老張推開門的時候,正撞上那聞聲投來的視線。
單間里只坐了一個人,對方如他要求的那樣孤身赴約,此刻怯生生地坐在座位上。
當然,他也不至于難為個年紀不大的小姑娘,定的這家茶室就在半廢棄的商業街上,雖然冷落,但也算有人來人往。

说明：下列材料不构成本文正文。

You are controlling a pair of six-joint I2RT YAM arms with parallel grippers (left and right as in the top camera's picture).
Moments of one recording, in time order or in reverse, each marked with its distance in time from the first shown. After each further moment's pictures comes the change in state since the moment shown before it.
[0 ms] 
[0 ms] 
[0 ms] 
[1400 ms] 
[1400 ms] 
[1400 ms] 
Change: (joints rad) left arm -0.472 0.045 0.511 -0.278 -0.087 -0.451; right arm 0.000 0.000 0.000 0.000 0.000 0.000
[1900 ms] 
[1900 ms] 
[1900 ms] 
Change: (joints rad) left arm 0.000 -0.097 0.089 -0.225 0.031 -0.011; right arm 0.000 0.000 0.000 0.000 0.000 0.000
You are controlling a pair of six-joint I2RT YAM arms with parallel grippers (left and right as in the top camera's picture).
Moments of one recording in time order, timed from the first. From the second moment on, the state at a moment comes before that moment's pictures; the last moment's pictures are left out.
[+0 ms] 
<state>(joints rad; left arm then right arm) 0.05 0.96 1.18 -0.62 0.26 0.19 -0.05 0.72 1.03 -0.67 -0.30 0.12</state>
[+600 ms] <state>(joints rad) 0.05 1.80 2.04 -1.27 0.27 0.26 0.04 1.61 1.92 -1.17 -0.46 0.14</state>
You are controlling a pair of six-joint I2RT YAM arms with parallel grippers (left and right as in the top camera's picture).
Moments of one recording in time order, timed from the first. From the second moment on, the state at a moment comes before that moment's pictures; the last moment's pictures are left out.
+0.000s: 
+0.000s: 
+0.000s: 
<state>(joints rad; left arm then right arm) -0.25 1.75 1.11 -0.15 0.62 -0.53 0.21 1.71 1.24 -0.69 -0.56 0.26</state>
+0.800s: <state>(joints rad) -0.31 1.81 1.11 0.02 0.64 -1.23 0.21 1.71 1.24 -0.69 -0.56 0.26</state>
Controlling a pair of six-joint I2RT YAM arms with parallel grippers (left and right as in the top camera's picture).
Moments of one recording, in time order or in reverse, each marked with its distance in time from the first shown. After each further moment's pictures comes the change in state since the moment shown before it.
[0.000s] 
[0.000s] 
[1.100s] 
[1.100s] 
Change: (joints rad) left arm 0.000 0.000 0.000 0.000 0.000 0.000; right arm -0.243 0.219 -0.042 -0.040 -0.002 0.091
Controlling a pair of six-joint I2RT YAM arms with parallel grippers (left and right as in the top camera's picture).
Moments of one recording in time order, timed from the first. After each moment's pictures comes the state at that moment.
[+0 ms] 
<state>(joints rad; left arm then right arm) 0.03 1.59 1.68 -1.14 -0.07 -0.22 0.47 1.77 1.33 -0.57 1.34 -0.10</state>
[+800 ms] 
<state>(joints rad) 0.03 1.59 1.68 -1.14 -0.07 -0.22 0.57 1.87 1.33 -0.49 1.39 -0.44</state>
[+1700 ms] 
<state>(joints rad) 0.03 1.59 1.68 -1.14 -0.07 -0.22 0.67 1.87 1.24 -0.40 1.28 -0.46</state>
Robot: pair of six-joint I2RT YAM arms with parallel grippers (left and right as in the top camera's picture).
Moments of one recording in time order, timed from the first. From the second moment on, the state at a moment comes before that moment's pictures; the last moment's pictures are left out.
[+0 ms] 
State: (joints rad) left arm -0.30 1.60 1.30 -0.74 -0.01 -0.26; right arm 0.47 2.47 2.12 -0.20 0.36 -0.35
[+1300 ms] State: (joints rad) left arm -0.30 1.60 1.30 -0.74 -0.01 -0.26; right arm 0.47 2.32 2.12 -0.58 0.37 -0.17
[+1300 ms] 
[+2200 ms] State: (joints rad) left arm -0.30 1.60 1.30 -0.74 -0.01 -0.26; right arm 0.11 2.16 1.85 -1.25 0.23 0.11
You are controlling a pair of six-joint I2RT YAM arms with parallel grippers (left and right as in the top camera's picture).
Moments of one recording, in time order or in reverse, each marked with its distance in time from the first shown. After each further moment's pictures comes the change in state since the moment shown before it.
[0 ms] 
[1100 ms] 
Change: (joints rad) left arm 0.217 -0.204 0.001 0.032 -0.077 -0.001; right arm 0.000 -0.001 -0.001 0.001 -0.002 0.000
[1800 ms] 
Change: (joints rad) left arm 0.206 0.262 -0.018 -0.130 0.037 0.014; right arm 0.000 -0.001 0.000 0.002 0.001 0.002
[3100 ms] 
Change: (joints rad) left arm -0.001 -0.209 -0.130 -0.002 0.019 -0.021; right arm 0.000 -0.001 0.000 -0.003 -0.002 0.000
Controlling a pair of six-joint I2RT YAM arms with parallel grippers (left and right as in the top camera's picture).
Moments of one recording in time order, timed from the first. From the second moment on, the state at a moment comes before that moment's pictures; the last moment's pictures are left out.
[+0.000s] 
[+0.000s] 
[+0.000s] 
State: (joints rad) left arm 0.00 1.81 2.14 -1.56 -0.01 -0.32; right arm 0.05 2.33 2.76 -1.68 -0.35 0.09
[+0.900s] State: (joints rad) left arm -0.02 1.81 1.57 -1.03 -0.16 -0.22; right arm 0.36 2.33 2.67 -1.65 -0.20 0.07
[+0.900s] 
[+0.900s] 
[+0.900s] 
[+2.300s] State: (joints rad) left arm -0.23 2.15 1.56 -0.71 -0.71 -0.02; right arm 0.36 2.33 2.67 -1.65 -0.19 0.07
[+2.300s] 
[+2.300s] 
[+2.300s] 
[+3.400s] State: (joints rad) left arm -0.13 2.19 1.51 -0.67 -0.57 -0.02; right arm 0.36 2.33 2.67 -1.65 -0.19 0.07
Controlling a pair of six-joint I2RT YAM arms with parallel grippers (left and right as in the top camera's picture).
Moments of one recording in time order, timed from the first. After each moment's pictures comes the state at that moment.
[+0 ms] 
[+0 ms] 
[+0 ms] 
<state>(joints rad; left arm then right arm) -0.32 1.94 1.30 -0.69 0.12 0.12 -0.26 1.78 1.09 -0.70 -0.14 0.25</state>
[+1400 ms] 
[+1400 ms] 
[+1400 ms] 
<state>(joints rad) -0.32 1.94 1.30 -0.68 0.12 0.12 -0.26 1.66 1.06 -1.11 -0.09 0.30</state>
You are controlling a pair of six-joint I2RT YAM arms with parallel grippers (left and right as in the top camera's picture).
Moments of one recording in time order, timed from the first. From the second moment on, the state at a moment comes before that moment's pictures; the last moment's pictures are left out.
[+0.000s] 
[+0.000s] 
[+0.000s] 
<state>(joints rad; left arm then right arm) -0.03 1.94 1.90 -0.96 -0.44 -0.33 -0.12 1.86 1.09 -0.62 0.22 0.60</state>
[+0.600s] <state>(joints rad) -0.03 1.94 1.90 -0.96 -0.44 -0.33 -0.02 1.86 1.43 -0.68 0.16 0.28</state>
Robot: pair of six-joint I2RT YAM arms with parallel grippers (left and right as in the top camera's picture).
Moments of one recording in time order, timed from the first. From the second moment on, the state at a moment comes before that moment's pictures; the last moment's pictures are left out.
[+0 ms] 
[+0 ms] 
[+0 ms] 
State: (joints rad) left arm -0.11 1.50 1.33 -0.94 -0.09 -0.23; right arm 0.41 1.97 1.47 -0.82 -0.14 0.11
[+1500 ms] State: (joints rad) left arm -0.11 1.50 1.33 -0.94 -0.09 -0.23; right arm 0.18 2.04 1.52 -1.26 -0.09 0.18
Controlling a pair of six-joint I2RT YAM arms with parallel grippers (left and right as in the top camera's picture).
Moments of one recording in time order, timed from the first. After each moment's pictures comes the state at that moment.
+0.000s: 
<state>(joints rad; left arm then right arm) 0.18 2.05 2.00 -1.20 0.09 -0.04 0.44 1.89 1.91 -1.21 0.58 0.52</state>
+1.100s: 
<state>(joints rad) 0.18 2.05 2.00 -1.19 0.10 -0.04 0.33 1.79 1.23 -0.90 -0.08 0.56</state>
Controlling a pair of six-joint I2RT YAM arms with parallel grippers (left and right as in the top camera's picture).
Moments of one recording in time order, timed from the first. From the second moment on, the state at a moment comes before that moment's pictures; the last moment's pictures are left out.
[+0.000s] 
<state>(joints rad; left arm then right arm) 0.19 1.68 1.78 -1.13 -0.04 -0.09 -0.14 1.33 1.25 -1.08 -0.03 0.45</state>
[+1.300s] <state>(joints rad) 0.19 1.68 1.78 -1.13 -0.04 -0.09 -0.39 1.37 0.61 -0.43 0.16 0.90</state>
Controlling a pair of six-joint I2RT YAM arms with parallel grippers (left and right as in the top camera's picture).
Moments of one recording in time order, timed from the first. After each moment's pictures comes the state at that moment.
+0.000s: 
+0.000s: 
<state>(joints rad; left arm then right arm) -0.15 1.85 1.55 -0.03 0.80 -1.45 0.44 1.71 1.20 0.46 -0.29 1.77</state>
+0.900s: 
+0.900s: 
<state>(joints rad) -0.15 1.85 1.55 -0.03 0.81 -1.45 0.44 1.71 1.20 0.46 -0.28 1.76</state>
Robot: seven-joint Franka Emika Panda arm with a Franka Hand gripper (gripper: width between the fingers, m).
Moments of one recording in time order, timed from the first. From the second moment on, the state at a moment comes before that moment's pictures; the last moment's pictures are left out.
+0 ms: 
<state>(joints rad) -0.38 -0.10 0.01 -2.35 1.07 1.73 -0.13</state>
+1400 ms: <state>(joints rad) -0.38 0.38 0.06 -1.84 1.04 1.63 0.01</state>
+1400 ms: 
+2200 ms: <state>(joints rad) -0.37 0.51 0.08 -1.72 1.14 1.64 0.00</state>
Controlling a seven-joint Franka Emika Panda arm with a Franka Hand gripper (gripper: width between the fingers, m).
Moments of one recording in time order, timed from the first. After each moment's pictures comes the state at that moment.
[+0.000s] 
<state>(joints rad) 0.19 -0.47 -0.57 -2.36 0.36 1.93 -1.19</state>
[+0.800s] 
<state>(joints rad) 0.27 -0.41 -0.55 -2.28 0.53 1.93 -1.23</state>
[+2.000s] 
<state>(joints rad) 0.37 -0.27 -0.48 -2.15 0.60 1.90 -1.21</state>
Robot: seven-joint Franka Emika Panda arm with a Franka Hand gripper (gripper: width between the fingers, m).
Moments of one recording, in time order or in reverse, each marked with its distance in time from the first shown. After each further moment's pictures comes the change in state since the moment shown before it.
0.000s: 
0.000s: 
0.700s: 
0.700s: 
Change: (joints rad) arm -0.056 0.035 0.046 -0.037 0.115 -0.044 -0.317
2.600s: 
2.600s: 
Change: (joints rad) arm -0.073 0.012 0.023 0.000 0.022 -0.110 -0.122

這也沒轍,老張或者說張明棟,做的生意不是那么見得了光。一方出錢另一方辦事,兩邊互不露面,他負責當中間的接頭人,用他們的話來講就是“引子”。
張明棟在這行當干了十多年,還從來沒看走眼過。
只是今天的對象實在特別。
對方瞧著不會超過二十歲,這年紀擱外頭隨便放在哪都還是活潑無知的鄰家少女其實她自己也是。
少女烏黑的中長發在肩后用一圈圓珠發繩扎成了低馬尾,發梢燙過波浪卷,更顯一分俏麗。她五官娟秀,只有一雙眼睛略顯狹長。
瞳色要比常人更淺些,眼角微微下垂,眼尾斜而上挑。
典型的狐貍眼。
本應有的嫵媚卻被那雙眼里的局促不安沖淡得幾近于無,著裝看得出來今天有往穩重的方向努力過,可一舉一動都透出標準的學生氣,連剛剛他突然開門都能讓她嚇了一小跳
張明棟開始懷疑這受托人到底能不能擔當“重任”了。
“張叔,”對方急忙站起來迎他,“您來啦。”
他隨意擺擺手,“你坐你的。路上有點事耽擱,等久了吧”
“也沒有。”
少女不好意思地笑笑,“隨便打發了下時間,外面的鳥叫還挺好聽的。”
“鳥叫”張明棟拉開對面的椅子,臉上是他最擅長的親切笑容,“你這丫頭有意思,我進門前可被樹上那堆知了吵吵得頭疼。”
“那張叔喝杯茶去去火”她也反應快又知禮,提起桌上茶壺,幫他倒了杯現成的鐵觀音推過來,“我剛讓送來的。”
一小截細細的紅繩跟著她的動作從領口滑出來,又被她整理回去,應該是戴了什么,張明棟也沒在意。
倒是懂事。
他點點頭,端起茶杯,也不喝,只讓還算清澈見底的茶水碰了碰嘴皮,“你媽媽的病怎么樣了”
少女勉強笑道“最近氣色好多了,但醫生還是建議盡早手術,越快越好。”
像這樣醫生催著手術,又拖著做不了的,多半只有一個原因。
錢。
張明棟當然有理由因此挑中她。
眼前的少女叫祝槐,人就在本市讀大學,今年剛上大二。據她說是個孤兒寡母的單親家庭,當爹的早年不知所蹤,獨身拉扯女兒長大的媽也在半個月前因為單位體檢時的意外發現而確診入院。他查過了在醫院的檔案,是三期癌癥。
母女的積蓄夠孩子上學,對付起大病大災就只能拖一天是一天了。為了拼湊起這筆手術費,女孩病急亂投醫,輾轉托人求到他這兒來,不是走投無路也不至于到這一步。
單親家庭急需用錢,唯一的親人重癥在床,用不著擔心攜款跑路,張明棟最后一絲猶豫也在親眼見到其人后消失得一干二凈。
反正能力都在其次,客戶的要求只有一條好拿捏。
而卡住她命門的關鍵,此時此刻就被她自己問出了口。